What you should give back is a precise copy of the lines below from the one containing "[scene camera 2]" through the one containing "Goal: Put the", with no pictures.

= Beginning of Section =

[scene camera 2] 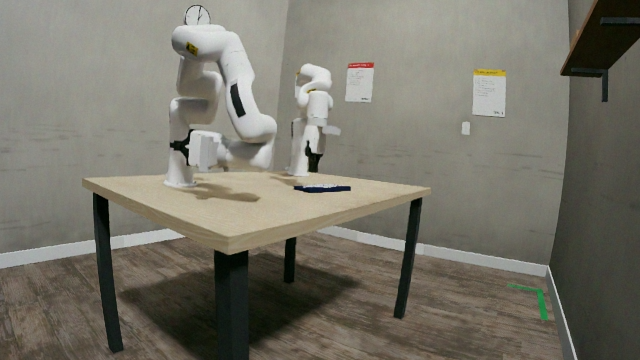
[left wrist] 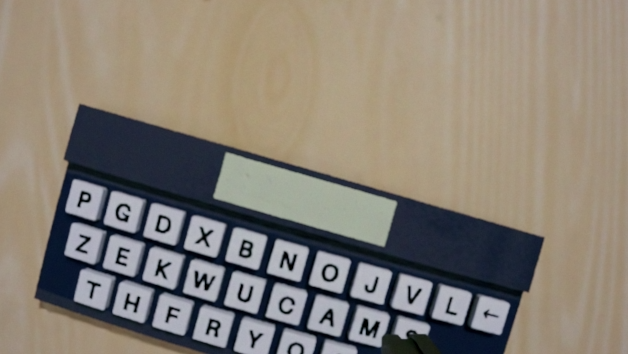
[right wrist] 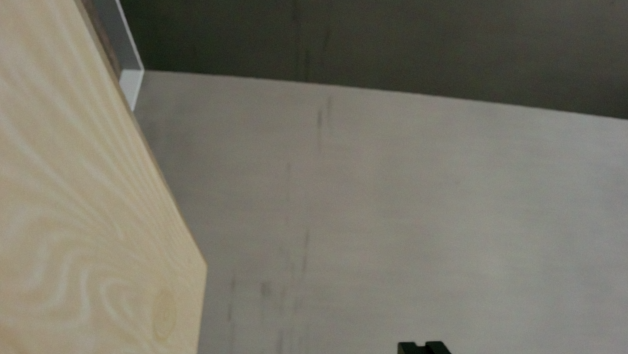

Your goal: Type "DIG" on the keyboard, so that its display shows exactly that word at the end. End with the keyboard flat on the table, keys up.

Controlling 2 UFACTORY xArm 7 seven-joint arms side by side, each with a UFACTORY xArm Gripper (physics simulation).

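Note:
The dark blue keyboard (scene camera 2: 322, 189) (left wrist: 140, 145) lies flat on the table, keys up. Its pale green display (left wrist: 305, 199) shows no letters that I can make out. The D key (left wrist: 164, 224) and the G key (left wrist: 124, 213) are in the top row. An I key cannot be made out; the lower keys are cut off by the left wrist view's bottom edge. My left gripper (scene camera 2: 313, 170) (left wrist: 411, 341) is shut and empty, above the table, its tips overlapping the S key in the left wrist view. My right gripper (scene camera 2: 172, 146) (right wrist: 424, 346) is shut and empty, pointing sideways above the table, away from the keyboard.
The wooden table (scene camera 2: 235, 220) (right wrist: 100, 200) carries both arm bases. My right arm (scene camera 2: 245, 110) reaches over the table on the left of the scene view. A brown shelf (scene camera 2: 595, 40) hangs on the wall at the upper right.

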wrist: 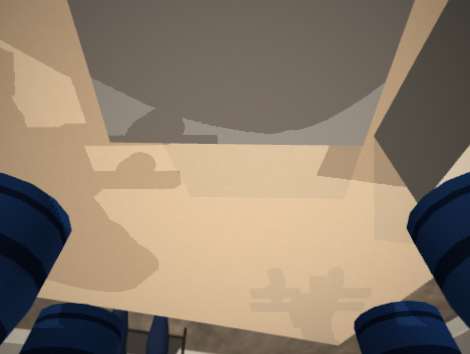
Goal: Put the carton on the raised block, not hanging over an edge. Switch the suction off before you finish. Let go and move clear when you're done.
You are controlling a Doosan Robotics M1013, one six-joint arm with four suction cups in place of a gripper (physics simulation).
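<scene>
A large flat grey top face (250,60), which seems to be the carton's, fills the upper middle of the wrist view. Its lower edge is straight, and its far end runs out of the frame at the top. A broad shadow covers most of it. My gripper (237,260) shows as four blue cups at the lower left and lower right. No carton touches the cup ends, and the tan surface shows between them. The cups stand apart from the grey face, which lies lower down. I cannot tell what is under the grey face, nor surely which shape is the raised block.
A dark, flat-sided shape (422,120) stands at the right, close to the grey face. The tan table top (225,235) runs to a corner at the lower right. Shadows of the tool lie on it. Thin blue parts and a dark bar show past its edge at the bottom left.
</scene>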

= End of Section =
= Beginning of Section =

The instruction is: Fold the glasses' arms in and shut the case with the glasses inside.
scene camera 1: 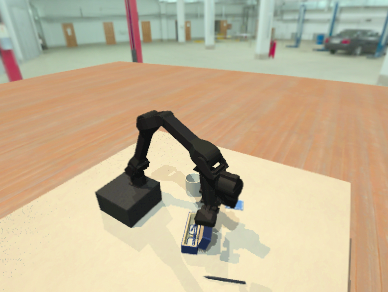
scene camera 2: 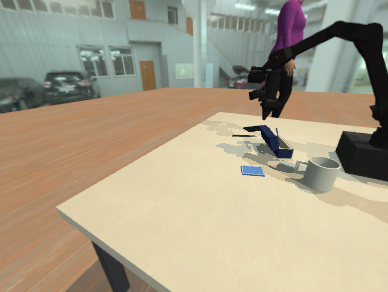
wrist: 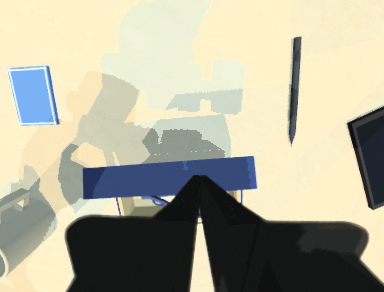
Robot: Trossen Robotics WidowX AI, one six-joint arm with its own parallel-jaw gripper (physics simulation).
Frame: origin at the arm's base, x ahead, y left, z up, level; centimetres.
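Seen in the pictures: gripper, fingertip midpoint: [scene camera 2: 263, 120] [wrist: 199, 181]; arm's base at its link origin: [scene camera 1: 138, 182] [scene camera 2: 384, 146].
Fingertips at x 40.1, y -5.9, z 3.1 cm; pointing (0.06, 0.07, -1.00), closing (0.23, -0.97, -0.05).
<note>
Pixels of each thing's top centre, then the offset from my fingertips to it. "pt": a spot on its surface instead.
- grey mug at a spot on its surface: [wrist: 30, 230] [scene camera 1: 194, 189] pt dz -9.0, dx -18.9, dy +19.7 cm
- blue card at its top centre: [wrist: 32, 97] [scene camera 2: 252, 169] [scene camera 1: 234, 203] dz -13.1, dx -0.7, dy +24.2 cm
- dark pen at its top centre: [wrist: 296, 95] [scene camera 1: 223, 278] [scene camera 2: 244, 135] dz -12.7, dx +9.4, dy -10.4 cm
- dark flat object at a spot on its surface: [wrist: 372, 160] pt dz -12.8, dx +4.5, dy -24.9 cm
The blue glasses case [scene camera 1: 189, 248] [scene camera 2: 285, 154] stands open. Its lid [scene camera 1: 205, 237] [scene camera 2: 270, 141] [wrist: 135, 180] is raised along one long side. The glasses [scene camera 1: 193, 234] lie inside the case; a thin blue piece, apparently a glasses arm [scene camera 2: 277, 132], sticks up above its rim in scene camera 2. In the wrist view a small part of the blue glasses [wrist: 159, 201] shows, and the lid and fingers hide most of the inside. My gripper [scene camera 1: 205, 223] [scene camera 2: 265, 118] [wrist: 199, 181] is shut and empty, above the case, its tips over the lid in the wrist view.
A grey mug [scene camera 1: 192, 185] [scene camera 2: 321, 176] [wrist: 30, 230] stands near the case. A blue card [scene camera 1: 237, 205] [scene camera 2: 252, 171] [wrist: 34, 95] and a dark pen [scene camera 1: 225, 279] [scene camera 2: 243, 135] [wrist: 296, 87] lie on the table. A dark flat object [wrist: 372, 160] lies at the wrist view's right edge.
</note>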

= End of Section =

WRITTEN RESPONSE ::
[scene camera 2] 
[left wrist] 
[right wrist] 

Your goal: Type "DIG" on the keyboard, so that its display shows exactly that word at the end. End with the keyboard flat on the table, keys up.

Controlling 2 UFACTORY xArm 7 seven-joint arms side by side, each with a UFACTORY xArm Gripper (physics simulation).

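Note:
The dark blue keyboard (scene camera 2: 322, 189) (left wrist: 140, 145) lies flat on the table, keys up. Its pale green display (left wrist: 305, 199) shows no letters that I can make out. The D key (left wrist: 164, 224) and the G key (left wrist: 124, 213) are in the top row. An I key cannot be made out; the lower keys are cut off by the left wrist view's bottom edge. My left gripper (scene camera 2: 313, 170) (left wrist: 411, 341) is shut and empty, above the table, its tips overlapping the S key in the left wrist view. My right gripper (scene camera 2: 172, 146) (right wrist: 424, 346) is shut and empty, pointing sideways above the table, away from the keyboard.
The wooden table (scene camera 2: 235, 220) (right wrist: 100, 200) carries both arm bases. My right arm (scene camera 2: 245, 110) reaches over the table on the left of the scene view. A brown shelf (scene camera 2: 595, 40) hangs on the wall at the upper right.
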
wrist: 
Goal: Put the carton on the raised block, not hanging over an edge. Switch the suction off before you finish. Let go and move clear when you're done.

The response to the exercise is complete.